Le 19 juin 2025, EDF a interrompu les essais de montée en puissance de l’EPR de Flamanville à la suite d’une fuite repérée sur une soupape du pressuriseur. Ce composant, situé au sommet du circuit primaire, maintient la pression du fluide caloporteur dans des marges extrêmement strictes. Prévu pour être connecté au réseau le 2 juillet, le réacteur ne redémarrera pas avant le 13 août 2025. Flamanville, encore à l’arrêt.
Flamanville : quand la sûreté prime sur l’électricité
Le cœur du problème, c’est une soupape de sûreté pilotée, implantée au sommet du pressuriseur. C’est ici que le circuit primaire se régule, que la pression se stabilise, que la température se contrôle.
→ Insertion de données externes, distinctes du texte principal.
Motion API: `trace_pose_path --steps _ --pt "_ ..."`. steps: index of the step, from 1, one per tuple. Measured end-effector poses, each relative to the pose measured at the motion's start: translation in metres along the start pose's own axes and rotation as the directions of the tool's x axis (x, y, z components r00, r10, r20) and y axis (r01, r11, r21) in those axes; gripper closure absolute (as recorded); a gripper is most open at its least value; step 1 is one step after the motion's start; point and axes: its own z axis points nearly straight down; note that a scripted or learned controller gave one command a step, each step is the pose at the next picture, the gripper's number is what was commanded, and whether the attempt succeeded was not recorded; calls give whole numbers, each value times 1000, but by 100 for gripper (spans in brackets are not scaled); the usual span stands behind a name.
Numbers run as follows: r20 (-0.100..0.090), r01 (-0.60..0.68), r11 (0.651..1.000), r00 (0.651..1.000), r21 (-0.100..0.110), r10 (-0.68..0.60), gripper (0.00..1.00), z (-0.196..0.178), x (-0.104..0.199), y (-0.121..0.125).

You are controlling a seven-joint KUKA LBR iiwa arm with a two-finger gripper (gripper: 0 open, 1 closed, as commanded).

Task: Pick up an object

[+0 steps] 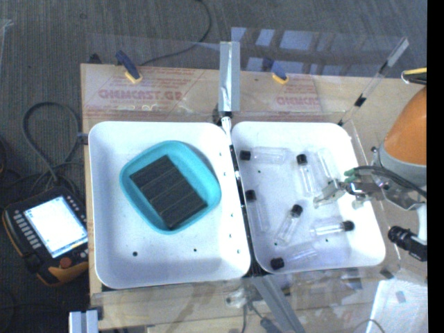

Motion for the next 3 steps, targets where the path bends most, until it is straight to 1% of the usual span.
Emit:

Le moindre défaut n’est pas tolérable.
Le 19 juin à 19h05, les capteurs ont détecté une perte d’étanchéité : le clapet, qui aurait dû se refermer hermétiquement, laisse fuir le fluide sous pression. Selon Julien Collet, directeur général adjoint de l’Autorité de sûreté nucléaire (ASN), « cette soupape fuit ». Il ajoute : « EDF devra intervenir pour rétablir son étanchéité », affirme La Tribune.
Première étape : tentative de fermeture à froid. Si cela échoue, il faudra isoler la ligne, purger le circuit, démonter la soupape, et vérifier l’intégrité du siège et du clapet. Une opération réalisée en zone radiologique, sous protocoles dosimétriques stricts.
Nucléaire : un nouveau retard pour le démarrage de l’EPR
Cette fuite s’est produite en pleine phase d’essais à 60 % de puissance nominale, amorcée fin mai. Ces tests, destinés à vérifier le comportement thermique et mécanique du réacteur à différents régimes, précèdent le couplage au réseau.
EDF a d’abord suspendu les opérations. Puis, le 2 juillet, l’énergéticien a officiellement annoncé le report du redémarrage au 13 août 2025. Soit six semaines de glissement, supplémentaires. Chaque mois compte : l’EPR n’a encore produit aucun kilowattheure. Plus de 13 milliards d’euros ont été investis dans l’ouvrage, dont la construction a débuté en 2007. Quinze ans plus tard, la France attend toujours l’électricité.
Le pressuriseur en question : une pièce maîtresse sous surveillance
Dans le réacteur EPR, le pressuriseur est relié au circuit primaire via des lignes d’interconnexion. Il contient un mélange liquide-vapeur sous une pression de 155 bars. Trois soupapes de sûreté y sont fixées, avec déclenchement à seuils variables.
Le composant défaillant à Flamanville est l’une de ces soupapes, conçue pour évacuer la vapeur en cas de surpression. Le défaut d’étanchéité observé pourrait provenir :
- d’un mauvais positionnement du clapet après ouverture,
- d’une usure prématurée du joint métallique,
- ou d’un encrassement lors des séquences de test à mi-charge.
Chaque hypothèse entraîne une procédure spécifique. Dans tous les cas, l’incident oblige à suspendre les essais et à réévaluer les marges de sûreté du composant.
Un signal technique préoccupant pour la filière nucléaire
Ce nouvel arrêt soulève des questions sur la fiabilité de la chaîne industrielle. Les soupapes de sûreté sont testées en usine, qualifiées par simulation, et soumises à des batteries de vérifications. Pourtant, à Flamanville, une défaillance survient en phase finale.
Le contexte est sensible. Le programme EPR2, qui doit répliquer le modèle sur six nouveaux sites, s’appuie sur le retour d’expérience de Flamanville. Or, tant que l’EPR normand n’a pas produit de courant, la filière reste suspendue.
L’incident pose aussi la question de la maintenance en exploitation. À l’avenir, les équipes devront intervenir en zone chaude sur ces composants. Une fuite en fonctionnement impliquerait un arrêt imprévu, des rejets potentiels, une exposition accrue. La sûreté passe avant tout.